■ PROMPT
Only the lines of the listing below that run from the line with "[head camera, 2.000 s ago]" through the line with "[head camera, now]" are to be set down, word for word. Pictures stay out.

■ RECORDS FOR THIS TASK
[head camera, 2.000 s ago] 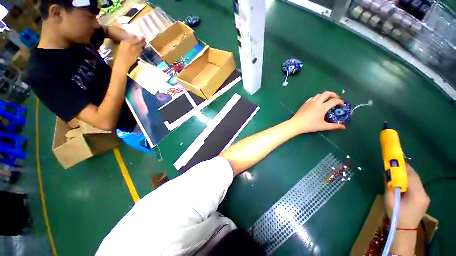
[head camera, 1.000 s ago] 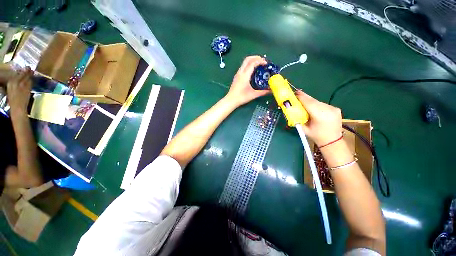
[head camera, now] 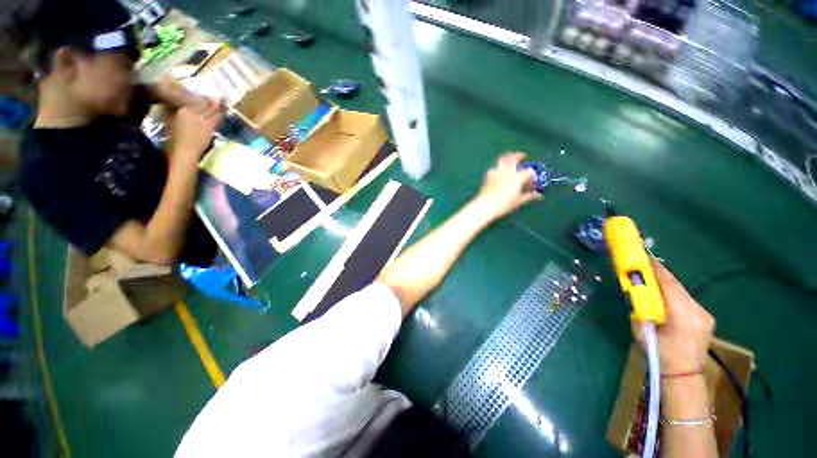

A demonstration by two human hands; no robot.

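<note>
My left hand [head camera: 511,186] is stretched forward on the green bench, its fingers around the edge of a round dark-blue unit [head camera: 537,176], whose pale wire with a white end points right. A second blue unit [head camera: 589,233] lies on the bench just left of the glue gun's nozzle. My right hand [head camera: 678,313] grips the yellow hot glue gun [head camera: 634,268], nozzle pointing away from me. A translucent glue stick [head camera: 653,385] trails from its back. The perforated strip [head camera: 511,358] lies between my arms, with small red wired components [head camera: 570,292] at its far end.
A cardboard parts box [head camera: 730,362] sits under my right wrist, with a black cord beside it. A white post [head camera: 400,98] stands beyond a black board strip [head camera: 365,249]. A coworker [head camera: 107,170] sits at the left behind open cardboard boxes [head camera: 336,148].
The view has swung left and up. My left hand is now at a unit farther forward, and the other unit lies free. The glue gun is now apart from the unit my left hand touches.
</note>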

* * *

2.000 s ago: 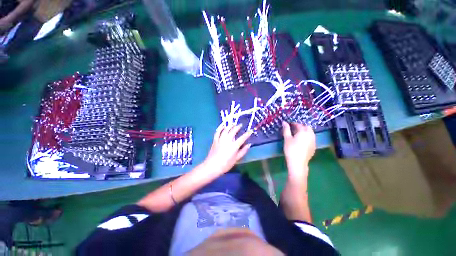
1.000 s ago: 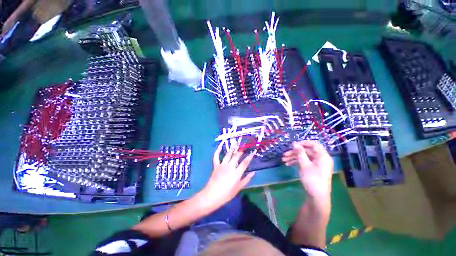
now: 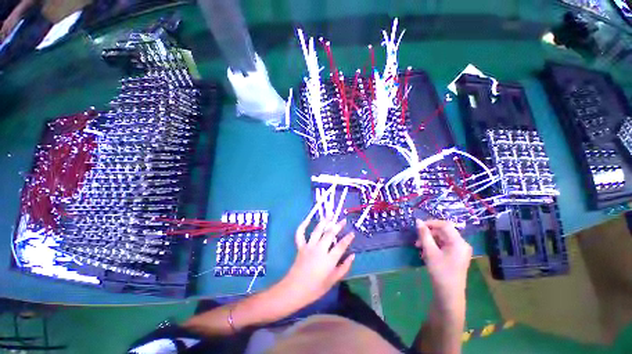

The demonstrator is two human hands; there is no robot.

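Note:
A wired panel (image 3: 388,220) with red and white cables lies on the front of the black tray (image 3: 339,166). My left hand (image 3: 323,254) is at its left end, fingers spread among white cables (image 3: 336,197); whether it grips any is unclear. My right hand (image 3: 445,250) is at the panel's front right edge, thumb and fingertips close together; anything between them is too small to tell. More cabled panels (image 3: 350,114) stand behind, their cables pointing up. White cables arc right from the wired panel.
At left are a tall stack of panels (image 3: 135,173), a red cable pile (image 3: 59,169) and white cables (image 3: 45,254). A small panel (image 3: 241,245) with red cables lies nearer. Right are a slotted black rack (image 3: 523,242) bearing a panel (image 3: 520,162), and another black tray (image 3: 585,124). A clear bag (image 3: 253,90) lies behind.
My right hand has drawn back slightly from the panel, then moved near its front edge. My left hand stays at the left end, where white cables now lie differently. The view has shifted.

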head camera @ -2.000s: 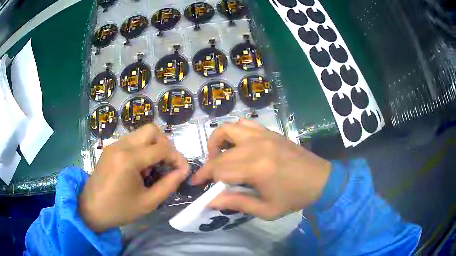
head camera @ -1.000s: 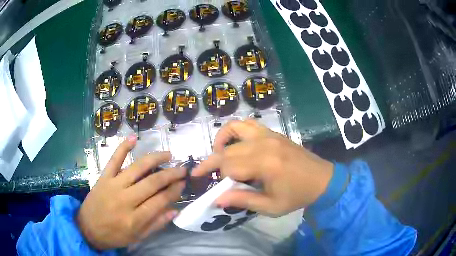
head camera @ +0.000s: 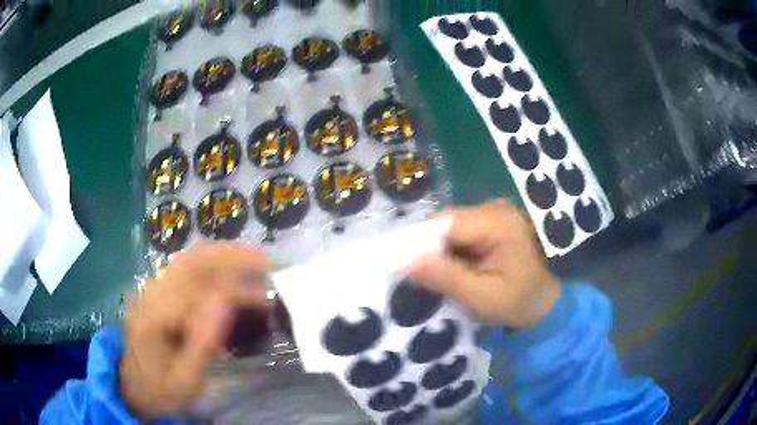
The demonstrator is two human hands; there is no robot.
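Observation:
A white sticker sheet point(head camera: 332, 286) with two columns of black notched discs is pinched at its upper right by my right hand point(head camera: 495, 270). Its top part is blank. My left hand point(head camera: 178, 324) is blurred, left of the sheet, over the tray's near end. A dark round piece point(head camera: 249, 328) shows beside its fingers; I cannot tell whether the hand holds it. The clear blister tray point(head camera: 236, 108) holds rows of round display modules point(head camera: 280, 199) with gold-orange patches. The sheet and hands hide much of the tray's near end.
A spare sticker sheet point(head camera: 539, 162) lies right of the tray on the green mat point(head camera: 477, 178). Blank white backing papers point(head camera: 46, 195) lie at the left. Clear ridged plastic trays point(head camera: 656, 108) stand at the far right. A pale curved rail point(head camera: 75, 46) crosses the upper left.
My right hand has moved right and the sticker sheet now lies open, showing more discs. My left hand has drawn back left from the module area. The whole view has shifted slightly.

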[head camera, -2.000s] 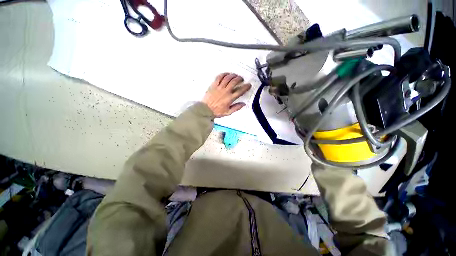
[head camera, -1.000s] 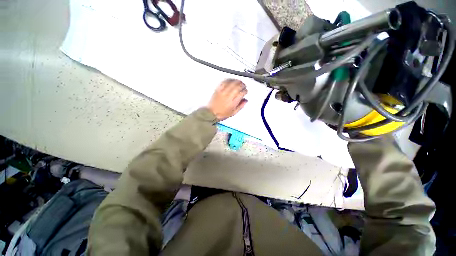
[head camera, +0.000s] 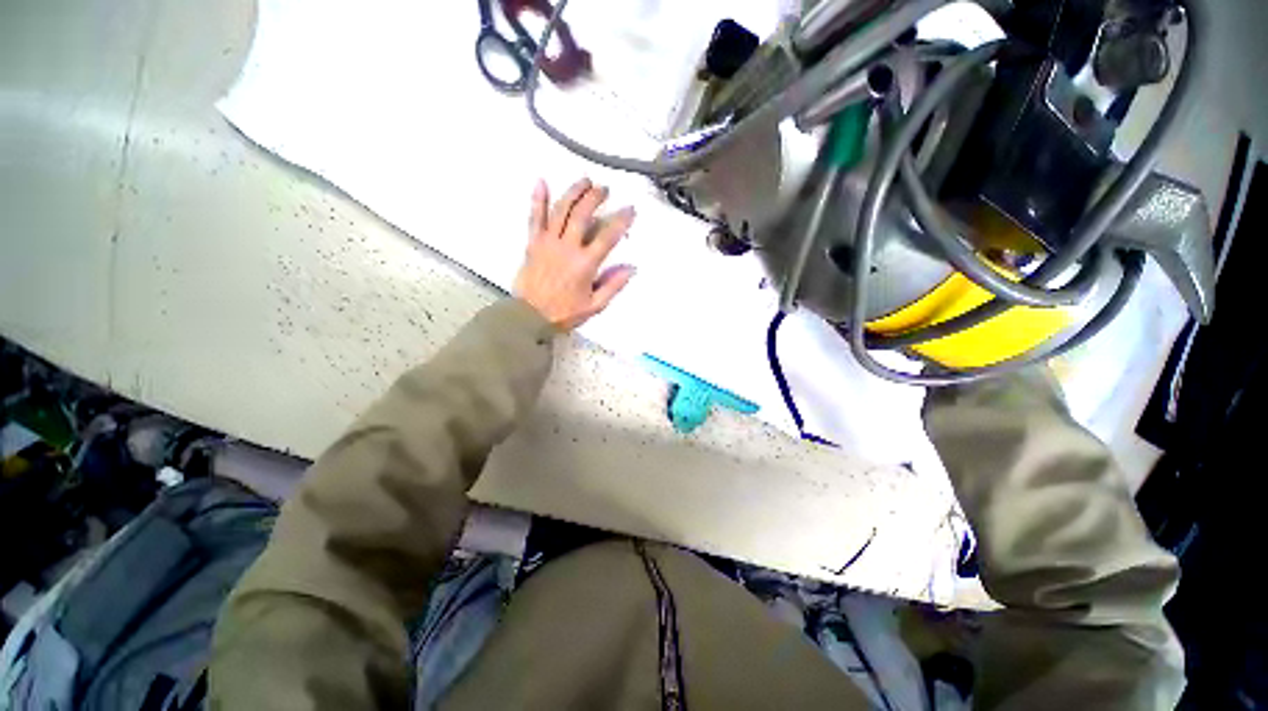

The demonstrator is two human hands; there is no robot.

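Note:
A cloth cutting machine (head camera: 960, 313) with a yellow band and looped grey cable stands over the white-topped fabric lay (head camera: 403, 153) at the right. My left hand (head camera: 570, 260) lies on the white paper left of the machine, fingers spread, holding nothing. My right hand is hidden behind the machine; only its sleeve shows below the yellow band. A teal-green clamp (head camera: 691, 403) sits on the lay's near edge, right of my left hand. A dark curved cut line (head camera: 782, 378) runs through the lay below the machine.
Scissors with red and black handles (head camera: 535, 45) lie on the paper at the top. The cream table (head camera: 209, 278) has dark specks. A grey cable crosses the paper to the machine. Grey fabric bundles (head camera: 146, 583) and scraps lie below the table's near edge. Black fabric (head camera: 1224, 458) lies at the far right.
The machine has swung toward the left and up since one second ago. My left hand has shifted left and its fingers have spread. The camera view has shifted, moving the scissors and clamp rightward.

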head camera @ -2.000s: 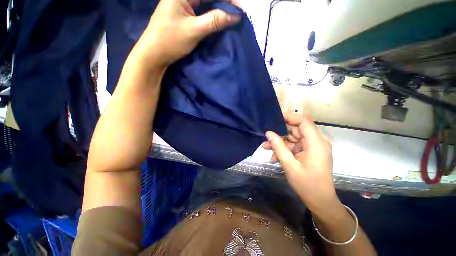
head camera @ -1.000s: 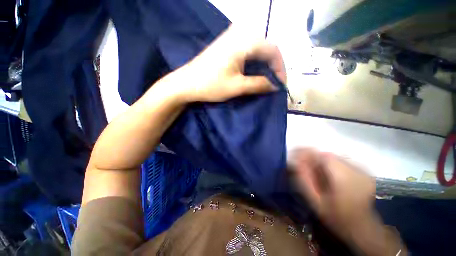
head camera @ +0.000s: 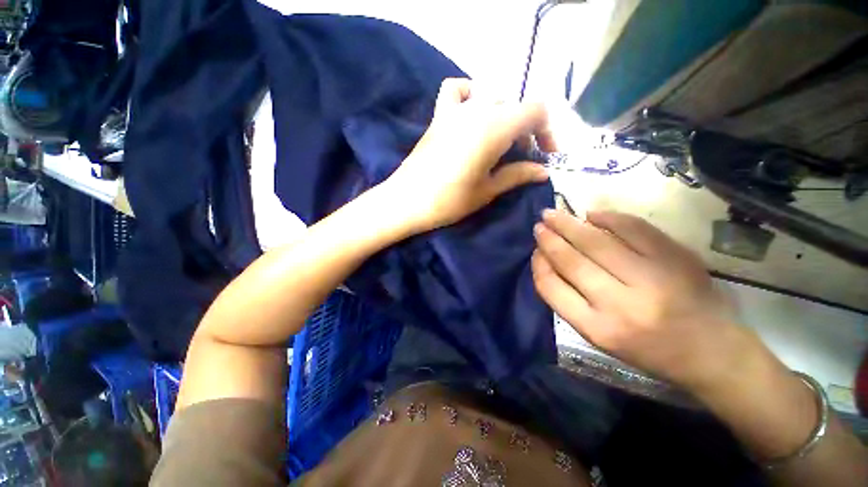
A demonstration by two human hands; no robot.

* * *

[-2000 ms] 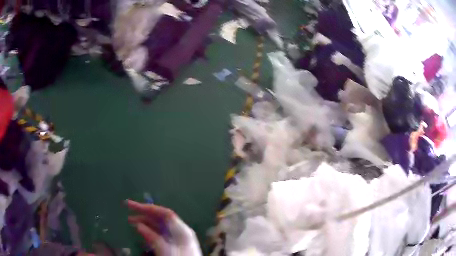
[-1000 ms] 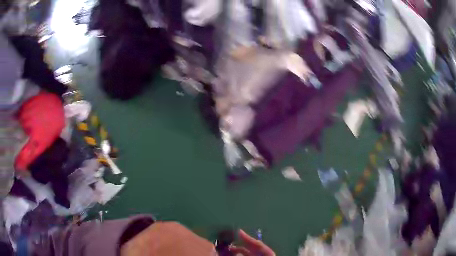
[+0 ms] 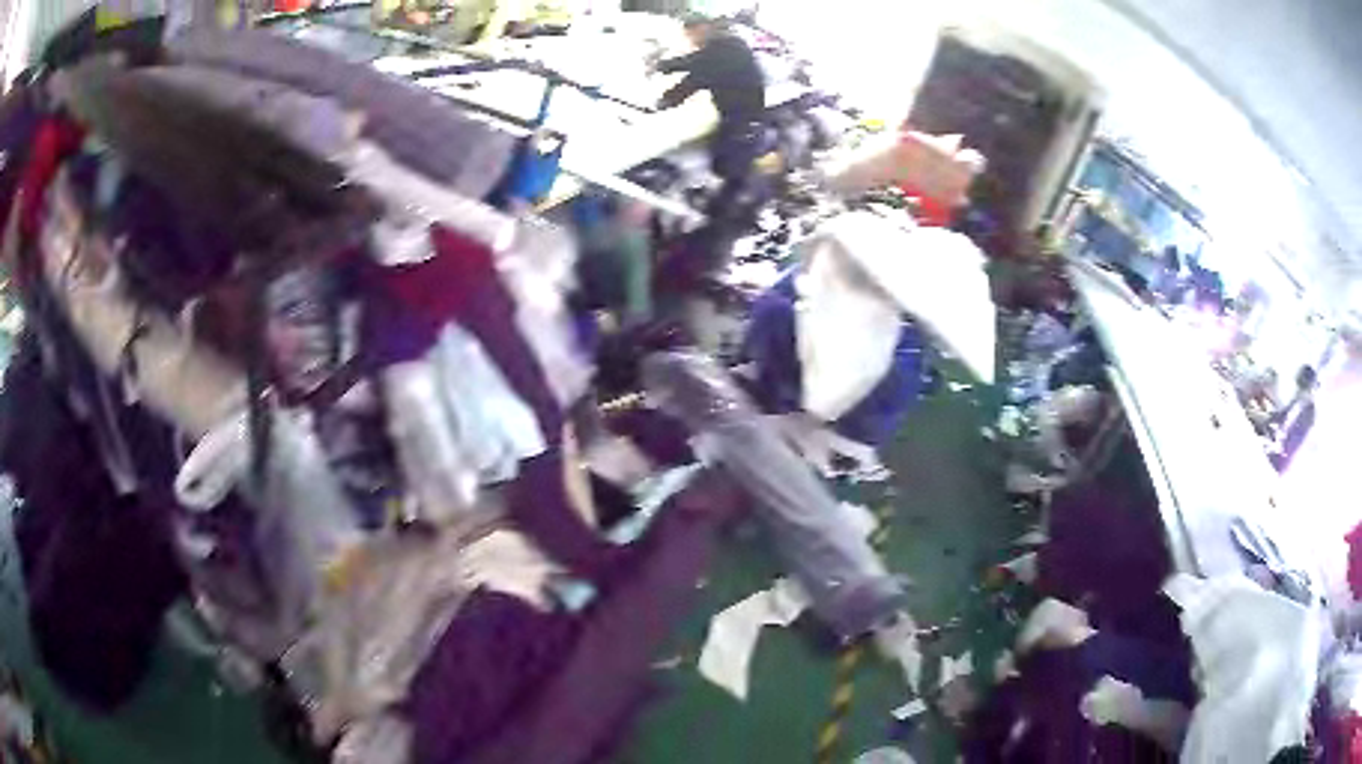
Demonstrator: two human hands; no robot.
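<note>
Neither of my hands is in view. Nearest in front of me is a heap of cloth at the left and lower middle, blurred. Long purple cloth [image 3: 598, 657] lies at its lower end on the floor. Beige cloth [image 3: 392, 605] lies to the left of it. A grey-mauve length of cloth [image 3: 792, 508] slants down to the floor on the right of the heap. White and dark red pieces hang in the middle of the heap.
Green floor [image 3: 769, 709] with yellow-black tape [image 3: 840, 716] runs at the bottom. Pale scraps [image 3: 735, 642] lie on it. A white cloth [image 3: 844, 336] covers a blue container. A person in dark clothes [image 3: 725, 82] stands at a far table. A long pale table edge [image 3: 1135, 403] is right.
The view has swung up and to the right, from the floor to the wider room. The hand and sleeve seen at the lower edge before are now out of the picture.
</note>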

■ RESULT OF THIS EXERCISE
[head camera, 2.000 s ago] 
[head camera, 1.000 s ago] 
[head camera, now] 

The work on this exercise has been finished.